_Action item_:
Print the listing below exactly. Leave nothing out.

_Material for this task_:

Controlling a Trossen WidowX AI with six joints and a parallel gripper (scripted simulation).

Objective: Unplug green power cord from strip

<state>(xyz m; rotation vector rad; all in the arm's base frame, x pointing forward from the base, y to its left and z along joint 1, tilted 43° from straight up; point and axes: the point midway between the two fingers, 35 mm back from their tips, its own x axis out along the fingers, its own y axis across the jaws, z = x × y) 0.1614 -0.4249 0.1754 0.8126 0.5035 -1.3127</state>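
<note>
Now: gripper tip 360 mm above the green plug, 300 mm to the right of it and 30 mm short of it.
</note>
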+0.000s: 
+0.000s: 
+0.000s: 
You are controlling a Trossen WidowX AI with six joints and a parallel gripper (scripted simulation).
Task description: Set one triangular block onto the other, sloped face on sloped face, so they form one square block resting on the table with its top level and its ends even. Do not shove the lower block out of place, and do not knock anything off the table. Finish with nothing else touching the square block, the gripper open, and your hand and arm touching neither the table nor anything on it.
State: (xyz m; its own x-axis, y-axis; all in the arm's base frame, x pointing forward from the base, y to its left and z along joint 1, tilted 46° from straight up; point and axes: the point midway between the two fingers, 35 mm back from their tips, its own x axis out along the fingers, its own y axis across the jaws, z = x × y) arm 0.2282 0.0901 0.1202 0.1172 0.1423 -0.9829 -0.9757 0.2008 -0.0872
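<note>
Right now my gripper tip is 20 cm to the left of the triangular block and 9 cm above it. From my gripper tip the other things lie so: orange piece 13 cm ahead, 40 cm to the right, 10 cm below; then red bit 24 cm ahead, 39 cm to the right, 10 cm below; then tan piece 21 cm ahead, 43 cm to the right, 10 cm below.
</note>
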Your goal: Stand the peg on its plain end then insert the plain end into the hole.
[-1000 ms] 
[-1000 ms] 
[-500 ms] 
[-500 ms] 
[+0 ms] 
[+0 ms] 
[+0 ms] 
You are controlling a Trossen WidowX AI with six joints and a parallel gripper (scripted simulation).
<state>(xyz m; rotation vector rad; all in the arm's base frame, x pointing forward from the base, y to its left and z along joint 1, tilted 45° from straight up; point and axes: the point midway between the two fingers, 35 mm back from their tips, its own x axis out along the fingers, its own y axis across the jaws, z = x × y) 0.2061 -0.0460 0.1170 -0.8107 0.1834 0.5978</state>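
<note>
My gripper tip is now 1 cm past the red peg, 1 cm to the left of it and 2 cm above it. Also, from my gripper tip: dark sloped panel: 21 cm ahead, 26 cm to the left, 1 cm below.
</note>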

_Your response_:
Controlling a Trossen WidowX AI with six joints and a parallel gripper (scripted simulation).

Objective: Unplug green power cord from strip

<state>(xyz m; rotation vector rad; all in the arm's base frame, x pointing forward from the base, y to its left and z along joint 1, tilted 43° from straight up; point and axes: the point midway between the two fingers, 35 mm back from their tips, its own x axis out along the fingers, its own y axis across the jaws, z = x × y) 0.1614 -0.4249 0.1754 0.8126 0.5035 -1.3127</state>
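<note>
Now: gripper tip 360 mm above the green plug, 300 mm to the right of it and 30 mm short of it.
</note>
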+0.000s: 
+0.000s: 
+0.000s: 
You are controlling a Trossen WidowX AI with six joints and a parallel gripper (scripted simulation).
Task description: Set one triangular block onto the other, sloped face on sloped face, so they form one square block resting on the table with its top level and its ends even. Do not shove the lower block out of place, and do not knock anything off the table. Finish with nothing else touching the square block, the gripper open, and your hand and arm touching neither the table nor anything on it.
State: (xyz m; its own x-axis, y-axis; all in the arm's base frame, x pointing forward from the base, y to its left and z along joint 1, tilted 46° from straight up; point and axes: the point midway between the two fingers, 35 mm back from their tips, its own x axis out along the fingers, its own y axis across the jaws, z = x × y) arm 0.2282 0.0901 0.1202 0.1172 0.1423 -0.9829 -0.9757 0.2008 -0.0872
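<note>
Right now my gripper tip is 20 cm to the left of the triangular block and 9 cm above it. From my gripper tip the other things lie so: orange piece 13 cm ahead, 40 cm to the right, 10 cm below; then red bit 24 cm ahead, 39 cm to the right, 10 cm below; then tan piece 21 cm ahead, 43 cm to the right, 10 cm below.
</note>
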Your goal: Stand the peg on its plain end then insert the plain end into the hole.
[-1000 ms] 
[-1000 ms] 
[-500 ms] 
[-500 ms] 
[+0 ms] 
[+0 ms] 
[+0 ms] 
You are controlling a Trossen WidowX AI with six joints and a parallel gripper (scripted simulation).
<state>(xyz m; rotation vector rad; all in the arm's base frame, x pointing forward from the base, y to its left and z along joint 1, tilted 45° from straight up; point and axes: the point midway between the two fingers, 35 mm back from their tips, its own x axis out along the fingers, its own y axis across the jaws, z = x × y) 0.2061 -0.0460 0.1170 -0.8107 0.1834 0.5978</state>
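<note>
My gripper tip is now 1 cm past the red peg, 1 cm to the left of it and 2 cm above it. Also, from my gripper tip: dark sloped panel: 21 cm ahead, 26 cm to the left, 1 cm below.
</note>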

This answer requires no further additions.